Exercise instructions:
The stretch from the line with "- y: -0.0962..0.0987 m" through the line with "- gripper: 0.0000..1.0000" in the records below: write it out exactly, and nothing else.

---- Data for processing

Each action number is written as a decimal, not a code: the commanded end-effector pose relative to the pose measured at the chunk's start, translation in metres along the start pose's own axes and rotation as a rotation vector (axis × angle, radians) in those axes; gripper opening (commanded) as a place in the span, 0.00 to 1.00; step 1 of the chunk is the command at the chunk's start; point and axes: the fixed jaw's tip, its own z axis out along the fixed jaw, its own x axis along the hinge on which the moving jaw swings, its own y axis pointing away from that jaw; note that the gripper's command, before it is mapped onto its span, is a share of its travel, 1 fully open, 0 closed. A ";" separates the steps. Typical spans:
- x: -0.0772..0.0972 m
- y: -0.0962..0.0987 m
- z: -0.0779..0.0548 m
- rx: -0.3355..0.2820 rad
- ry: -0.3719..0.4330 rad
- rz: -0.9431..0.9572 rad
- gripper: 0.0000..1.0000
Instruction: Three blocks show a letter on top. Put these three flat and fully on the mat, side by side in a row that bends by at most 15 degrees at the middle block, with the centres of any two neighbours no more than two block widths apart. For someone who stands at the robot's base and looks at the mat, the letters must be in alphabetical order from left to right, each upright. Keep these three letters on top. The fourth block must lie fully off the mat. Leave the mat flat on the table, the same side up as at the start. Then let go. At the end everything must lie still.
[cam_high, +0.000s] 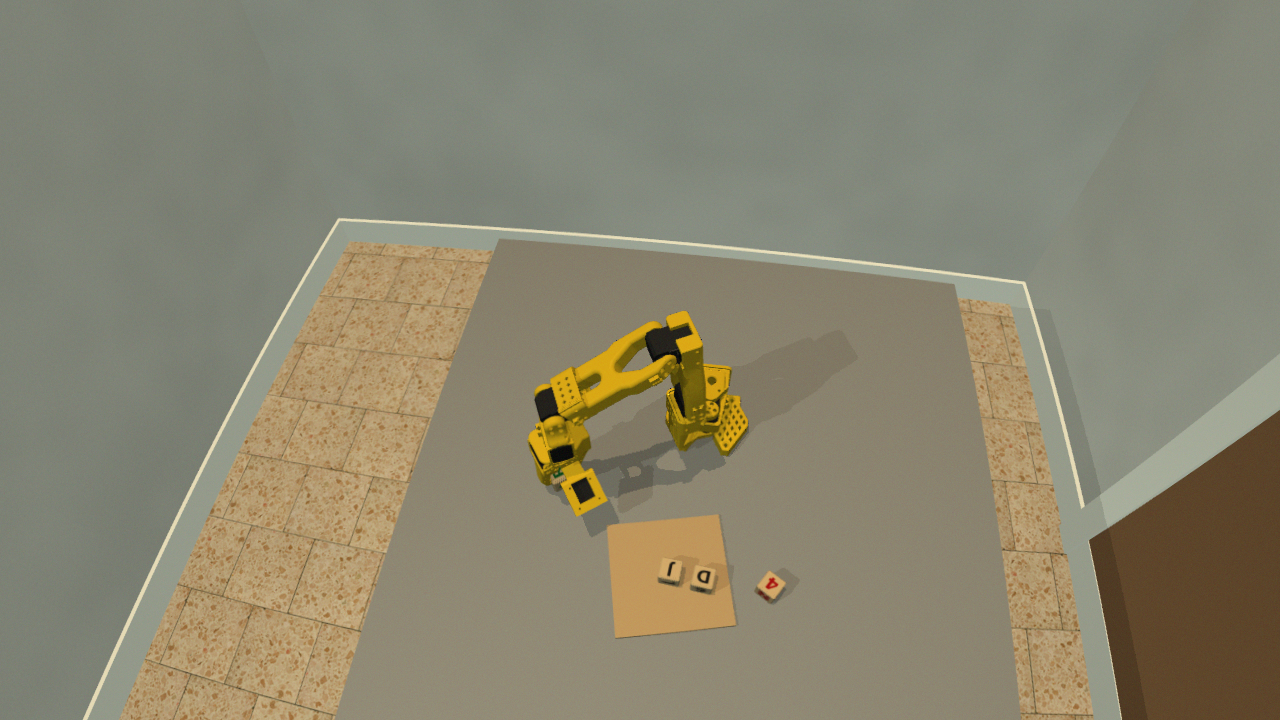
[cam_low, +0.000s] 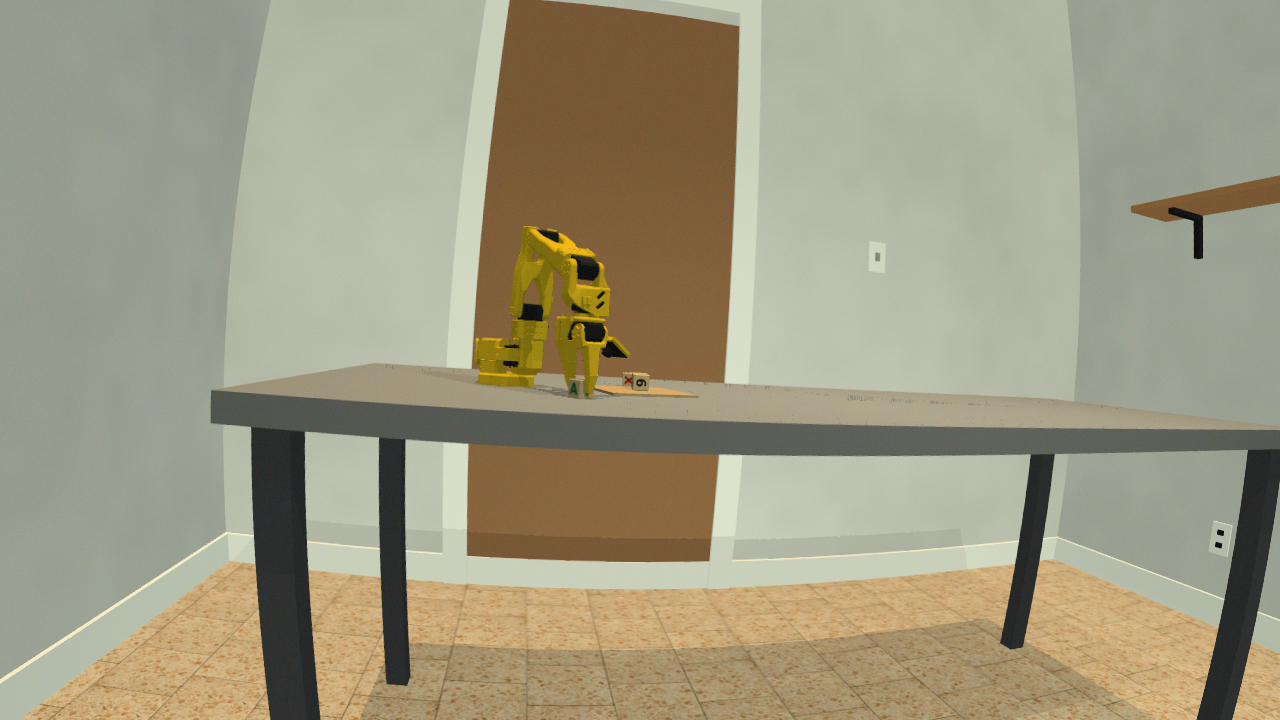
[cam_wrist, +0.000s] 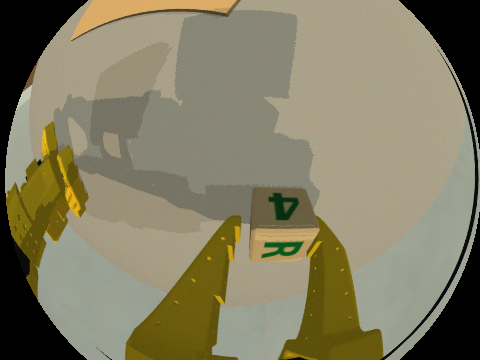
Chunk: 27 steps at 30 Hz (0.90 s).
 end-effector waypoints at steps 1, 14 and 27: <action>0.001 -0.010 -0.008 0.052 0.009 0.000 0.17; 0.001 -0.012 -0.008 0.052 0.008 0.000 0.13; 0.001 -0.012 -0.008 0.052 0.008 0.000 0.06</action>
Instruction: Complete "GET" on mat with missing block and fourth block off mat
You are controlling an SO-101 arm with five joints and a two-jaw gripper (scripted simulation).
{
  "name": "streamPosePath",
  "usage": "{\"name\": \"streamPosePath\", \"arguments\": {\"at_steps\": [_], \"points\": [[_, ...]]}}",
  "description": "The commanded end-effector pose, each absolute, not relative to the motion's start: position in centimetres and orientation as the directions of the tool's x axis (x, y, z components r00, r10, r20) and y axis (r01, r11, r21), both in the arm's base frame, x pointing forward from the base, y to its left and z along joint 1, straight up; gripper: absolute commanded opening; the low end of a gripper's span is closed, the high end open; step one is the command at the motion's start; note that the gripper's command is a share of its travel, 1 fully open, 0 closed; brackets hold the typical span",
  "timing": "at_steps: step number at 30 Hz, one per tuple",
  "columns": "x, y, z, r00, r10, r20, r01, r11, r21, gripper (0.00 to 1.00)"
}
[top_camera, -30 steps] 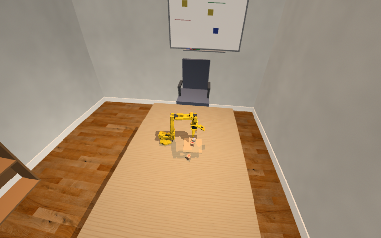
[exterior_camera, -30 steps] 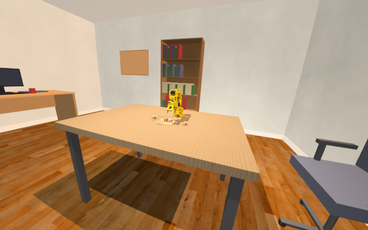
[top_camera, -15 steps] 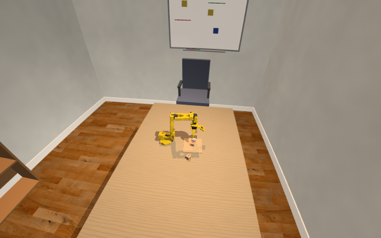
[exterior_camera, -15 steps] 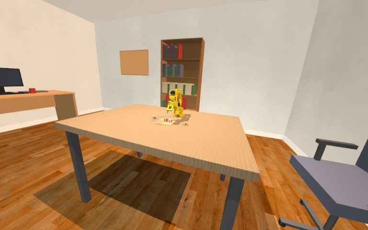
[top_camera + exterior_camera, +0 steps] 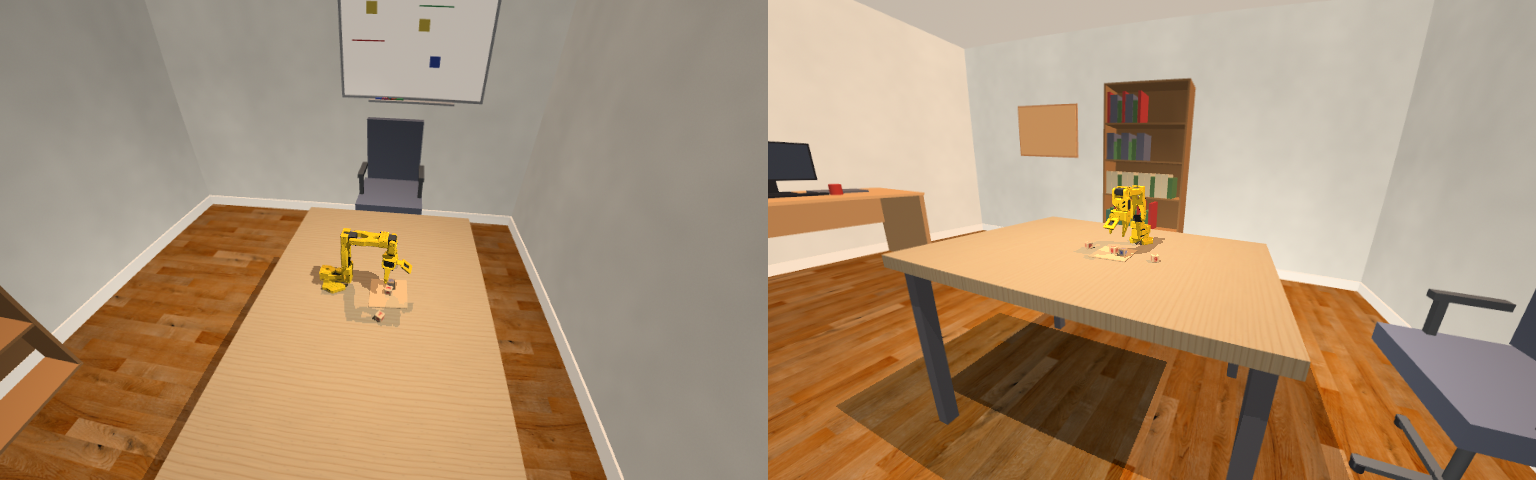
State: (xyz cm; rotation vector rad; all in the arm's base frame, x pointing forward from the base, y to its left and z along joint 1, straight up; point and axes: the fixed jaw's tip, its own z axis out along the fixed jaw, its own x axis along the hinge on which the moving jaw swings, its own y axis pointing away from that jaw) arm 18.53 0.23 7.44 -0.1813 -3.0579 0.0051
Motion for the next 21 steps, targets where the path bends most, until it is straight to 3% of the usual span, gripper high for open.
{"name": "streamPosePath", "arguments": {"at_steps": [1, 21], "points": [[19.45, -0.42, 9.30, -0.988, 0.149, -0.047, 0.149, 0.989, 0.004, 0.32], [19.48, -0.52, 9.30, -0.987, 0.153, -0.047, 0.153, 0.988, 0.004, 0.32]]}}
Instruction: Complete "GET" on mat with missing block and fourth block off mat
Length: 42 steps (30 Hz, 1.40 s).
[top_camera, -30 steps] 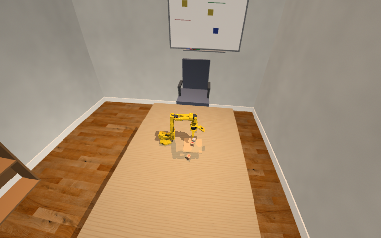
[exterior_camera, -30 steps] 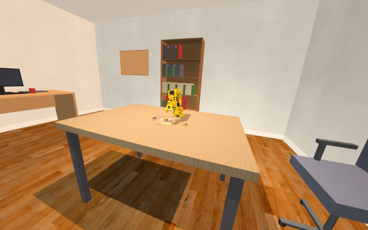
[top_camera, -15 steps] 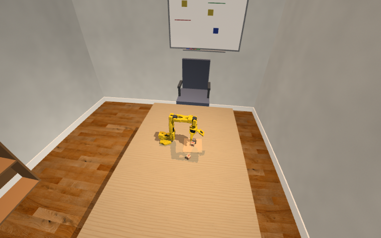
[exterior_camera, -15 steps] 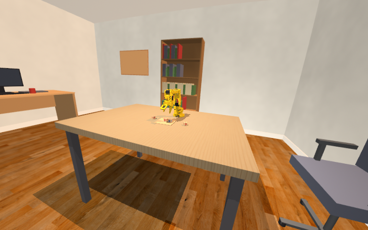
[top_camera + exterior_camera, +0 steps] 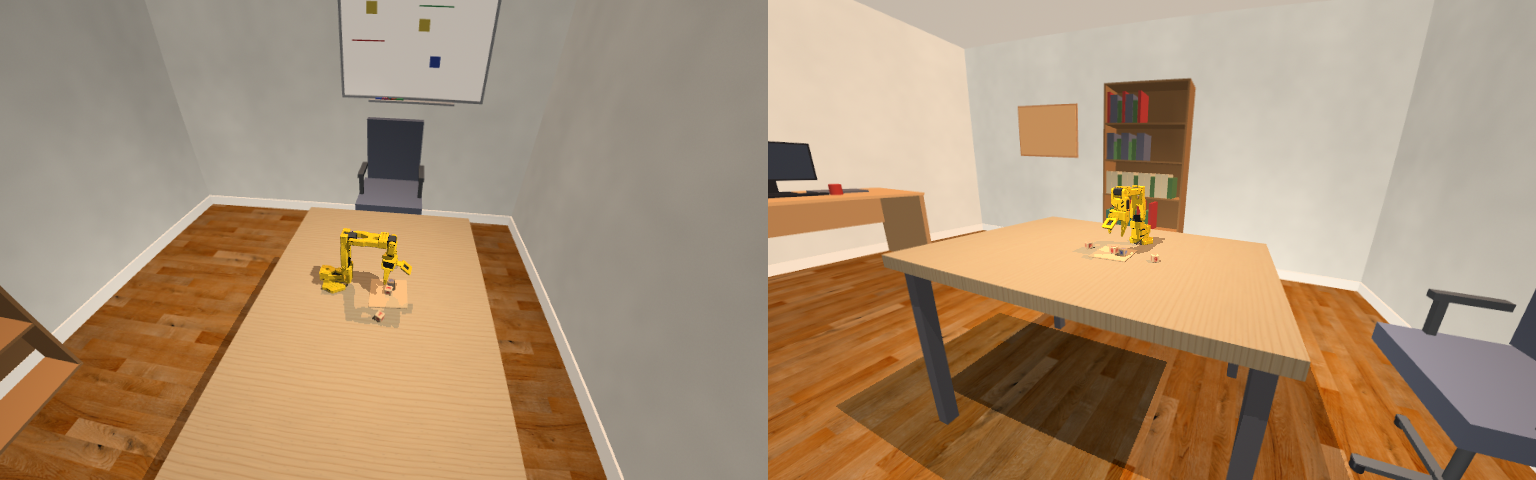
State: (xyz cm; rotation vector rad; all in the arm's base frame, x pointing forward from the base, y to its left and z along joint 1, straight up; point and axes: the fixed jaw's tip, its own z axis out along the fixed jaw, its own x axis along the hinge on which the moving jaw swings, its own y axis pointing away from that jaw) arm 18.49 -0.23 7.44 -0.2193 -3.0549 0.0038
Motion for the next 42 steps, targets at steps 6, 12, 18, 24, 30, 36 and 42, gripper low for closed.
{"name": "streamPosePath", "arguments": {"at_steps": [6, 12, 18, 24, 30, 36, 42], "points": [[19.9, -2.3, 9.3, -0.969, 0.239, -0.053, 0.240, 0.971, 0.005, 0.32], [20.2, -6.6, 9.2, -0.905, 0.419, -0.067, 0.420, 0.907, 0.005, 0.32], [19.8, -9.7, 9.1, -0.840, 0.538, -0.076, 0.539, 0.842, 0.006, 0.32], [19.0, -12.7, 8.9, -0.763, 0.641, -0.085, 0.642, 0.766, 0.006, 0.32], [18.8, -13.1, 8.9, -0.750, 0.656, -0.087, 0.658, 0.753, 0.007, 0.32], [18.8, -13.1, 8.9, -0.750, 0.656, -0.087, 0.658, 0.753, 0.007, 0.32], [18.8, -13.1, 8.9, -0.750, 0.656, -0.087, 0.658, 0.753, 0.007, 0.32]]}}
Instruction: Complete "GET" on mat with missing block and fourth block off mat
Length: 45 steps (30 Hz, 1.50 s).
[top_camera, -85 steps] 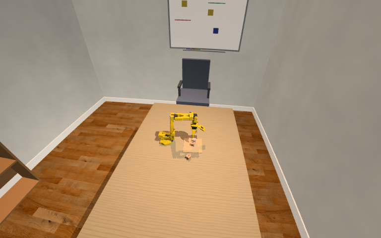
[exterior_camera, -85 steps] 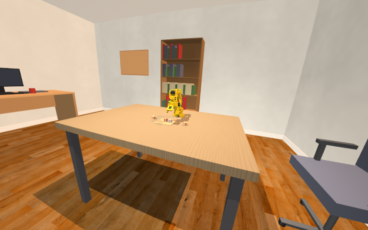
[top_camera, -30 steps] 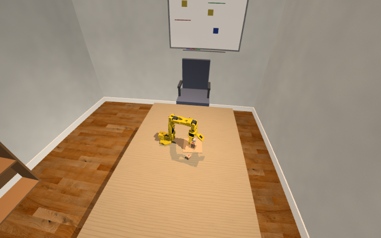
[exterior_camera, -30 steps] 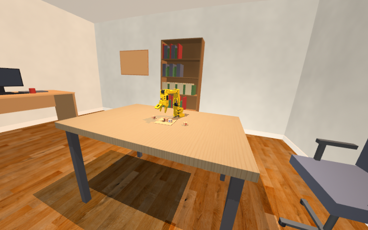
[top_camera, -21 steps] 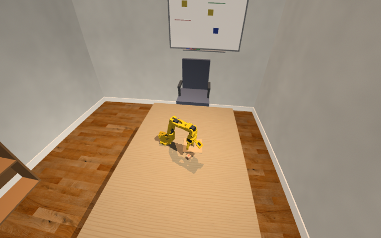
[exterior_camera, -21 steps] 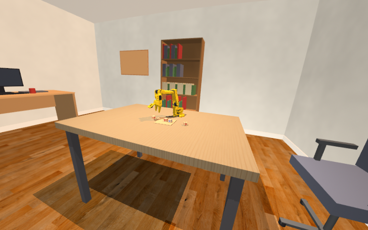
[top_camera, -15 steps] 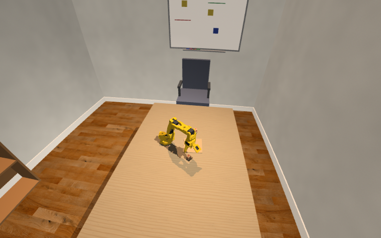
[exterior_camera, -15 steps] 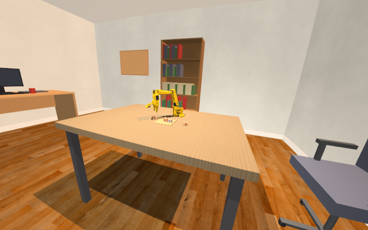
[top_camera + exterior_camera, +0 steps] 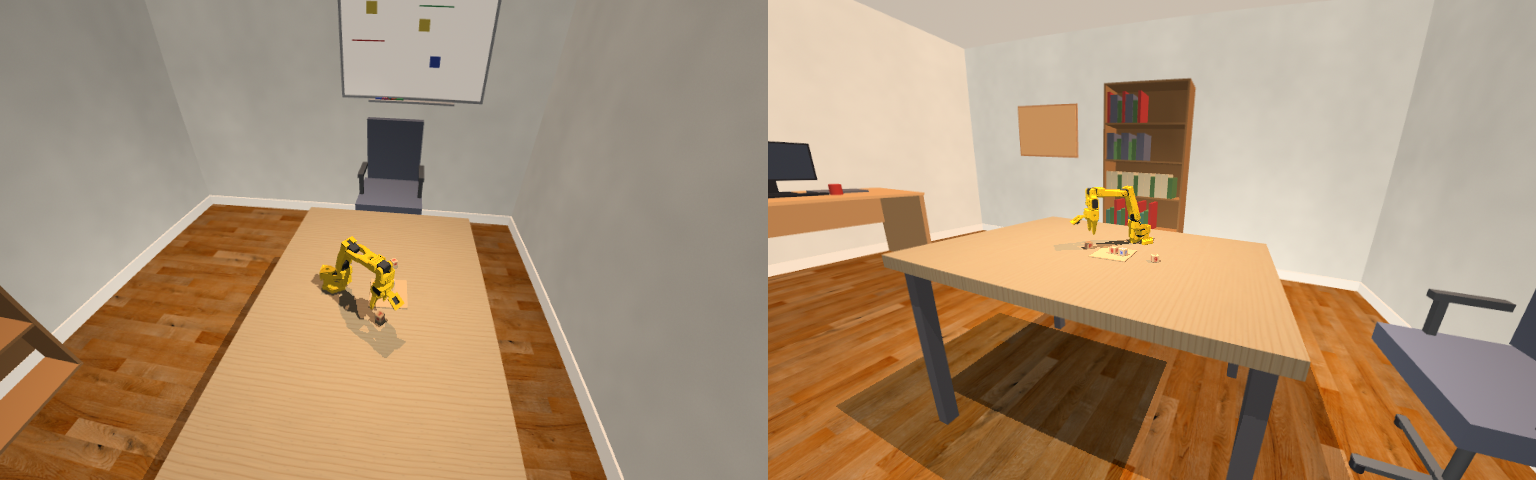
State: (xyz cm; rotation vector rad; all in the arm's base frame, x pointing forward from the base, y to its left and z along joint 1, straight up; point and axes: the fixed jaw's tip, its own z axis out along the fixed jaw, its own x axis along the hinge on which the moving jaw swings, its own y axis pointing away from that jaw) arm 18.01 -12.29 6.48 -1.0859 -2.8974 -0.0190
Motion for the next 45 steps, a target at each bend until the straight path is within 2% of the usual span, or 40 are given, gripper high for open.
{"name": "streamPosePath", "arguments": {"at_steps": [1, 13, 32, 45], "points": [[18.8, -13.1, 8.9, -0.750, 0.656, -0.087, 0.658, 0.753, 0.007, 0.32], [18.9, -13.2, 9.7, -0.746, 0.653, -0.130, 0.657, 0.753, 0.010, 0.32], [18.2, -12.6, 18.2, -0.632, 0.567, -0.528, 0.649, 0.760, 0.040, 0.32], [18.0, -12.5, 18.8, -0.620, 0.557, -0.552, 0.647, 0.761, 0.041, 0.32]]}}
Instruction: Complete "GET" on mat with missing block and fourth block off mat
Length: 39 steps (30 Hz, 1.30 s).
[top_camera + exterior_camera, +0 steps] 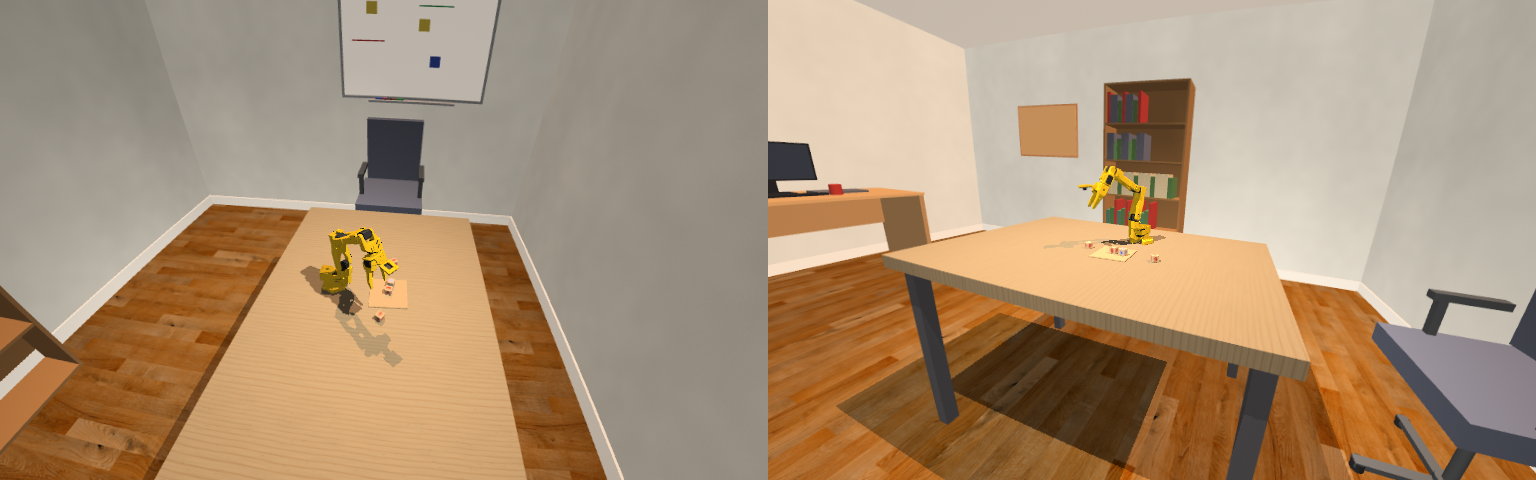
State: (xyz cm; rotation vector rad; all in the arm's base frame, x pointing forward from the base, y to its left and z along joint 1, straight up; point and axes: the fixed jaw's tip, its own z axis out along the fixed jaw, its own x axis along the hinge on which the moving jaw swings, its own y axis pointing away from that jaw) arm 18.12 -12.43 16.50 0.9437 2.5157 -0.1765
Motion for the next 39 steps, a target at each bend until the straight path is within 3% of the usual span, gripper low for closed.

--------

Task output:
- y: -0.0962..0.0987 m
- z: -0.0779..0.0548 m
- rx: -0.3355..0.2820 rad
- ry: -0.3719..0.4330 rad
- rz: -0.9431..0.9572 rad
- gripper: 0.0000..1.0000

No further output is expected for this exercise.